When global health funding contracted in early 2025, many leaders who had spent years expanding access to care found themselves suddenly sidelined. For Brittany Hume-Charm, who had spent two decades building partnerships across global health, innovation, and technology, the moment raised a deeper question: how could she continue to serve communities when the systems she worked in were shrinking?
Brittany credits the WomenLift Health Leadership Journey with teaching her that leadership is something you carry between chapters — not something you lose when one ends. The program deepened her understanding of leadership as something intrinsic, tied to her own voice, values, and conviction, rather than a title or institution. It gave her the confidence to act during moments of uncertainty, and to trust that her experience and perspective belonged in decision-making spaces even when those spaces were shifting.

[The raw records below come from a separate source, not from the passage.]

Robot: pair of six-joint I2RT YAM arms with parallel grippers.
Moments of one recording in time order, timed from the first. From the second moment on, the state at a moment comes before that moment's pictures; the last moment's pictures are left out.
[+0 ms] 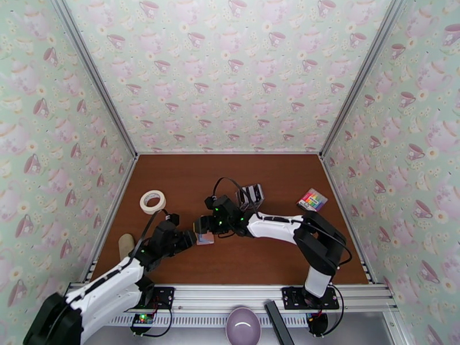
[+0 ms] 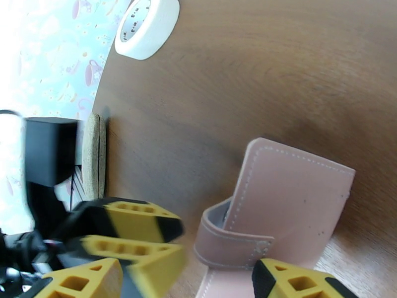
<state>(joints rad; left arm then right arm) -0.47 0.81 0.24 -0.14 0.17 -0.90 0.95 1.81 1.06 0.02 -0.36 0.78</state>
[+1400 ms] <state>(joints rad) -0.41 1.05 0.25 -0.03 0.18 -0.85 0.93 1.94 1.13 -0.01 -0.35 0.84</state>
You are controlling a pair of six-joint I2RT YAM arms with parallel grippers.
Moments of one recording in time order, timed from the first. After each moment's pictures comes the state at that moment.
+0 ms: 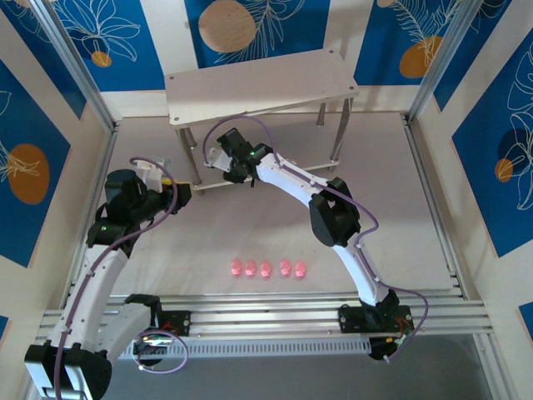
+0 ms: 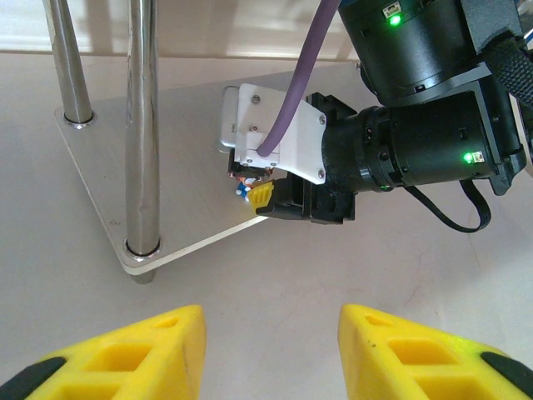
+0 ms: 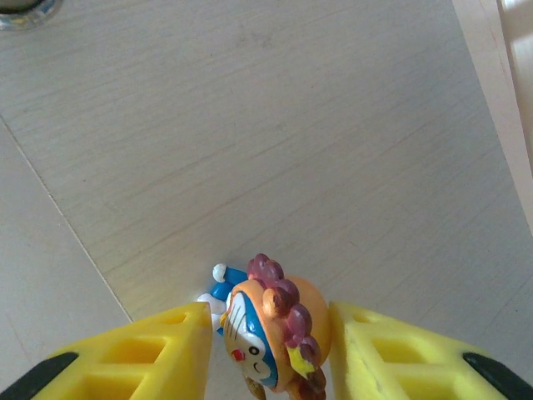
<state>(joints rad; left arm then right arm) -0.09 0.88 0.81 -0.41 0.43 -0.12 0.77 2.34 2.11 -0.68 0.14 -0.65</state>
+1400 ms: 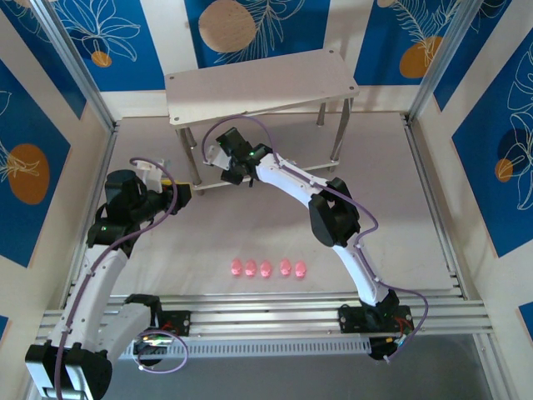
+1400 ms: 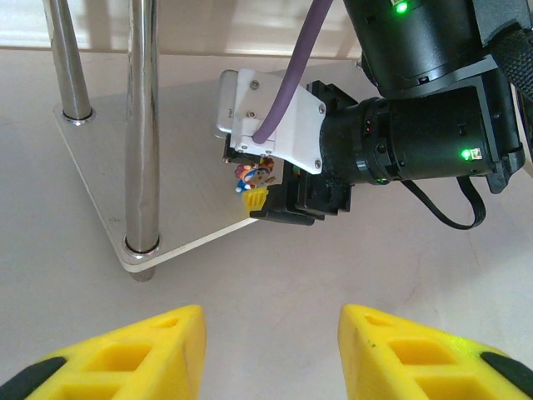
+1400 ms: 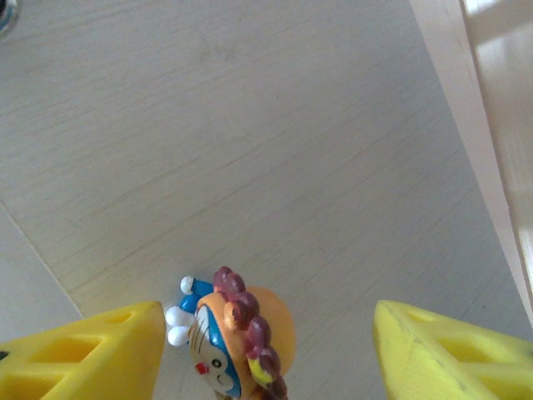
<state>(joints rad) -0.08 0.88 0.81 -0.41 0.43 -0.12 0.77 2.35 2.10 -0.63 0.18 -0.65</state>
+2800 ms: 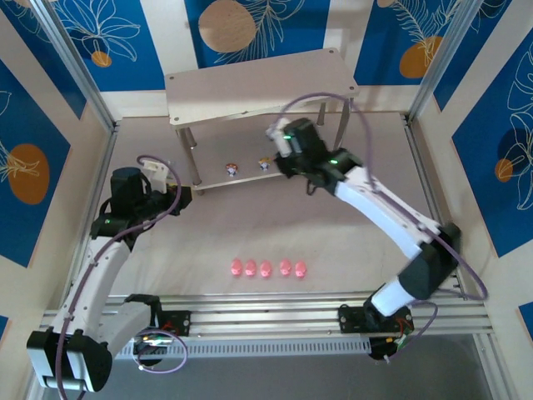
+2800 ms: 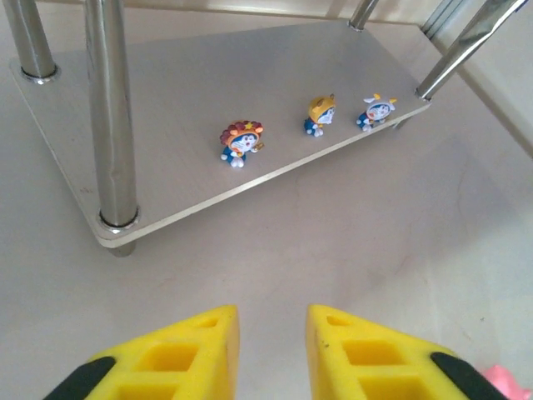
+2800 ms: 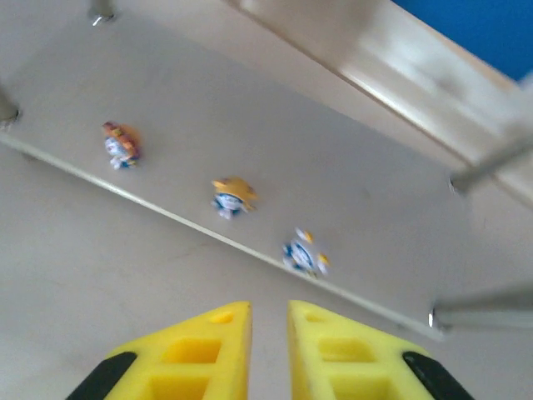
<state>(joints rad) -0.10 0.95 0.83 -0.46 0.49 -0.10 0.64 1.48 1.48 -0.69 0.23 -0.06</state>
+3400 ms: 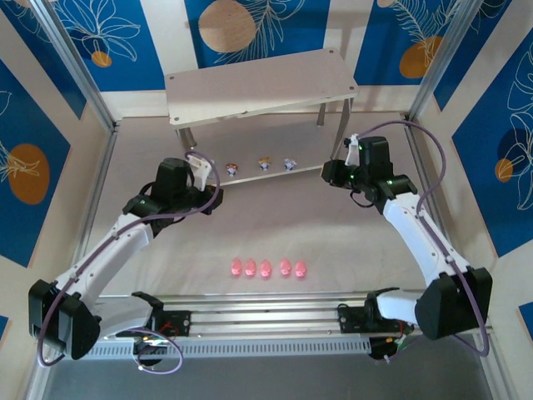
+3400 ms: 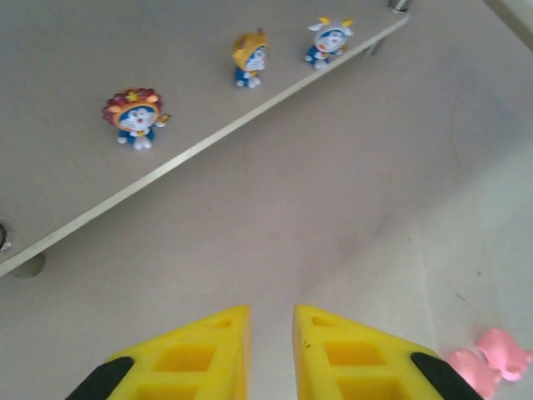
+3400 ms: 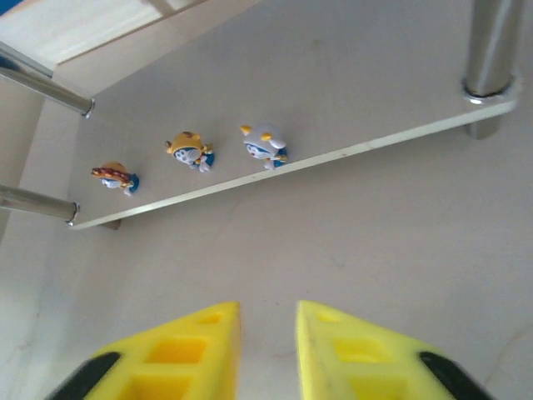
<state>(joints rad) -0.43 1.16 0.94 -0.46 0.24 -0.12 0.21 1.25 1.06 -0.51 -0.29 0.43</state>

That conviction led her to look closer to home. She joined the City of Boston as an Executive Fellow focused on economic opportunity in Mayor Michelle Wu’s administration, and ran for public office in her hometown of Newton, Massachusetts, winning a seat on the City Council where she was sworn in on January 1, 2026. When she announced her campaign to her WomenLift Health cohort, she was immediately met with encouragement, practical support, and a network that mobilized behind her from the start.
Following her one-year fellowship, Brittany found a way to blend her prior experience supporting health innovations with her newer focus closer to home. She joined MassChallenge, a Boston-based startup accelerator, to lead a new initiative called Yes/Boston, focused on bringing together cross-sector leaders to advance innovation at the intersection of food and health.
“Since my global health days, I’ve been pivoting toward local impact, and my City of Boston fellowship has really helped me feel rooted in what local impact can look like,” Brittany shared. “One thing I’ve taken away from my years in different roles, including through WomenLift Health, is that we can have an impact wherever we are.”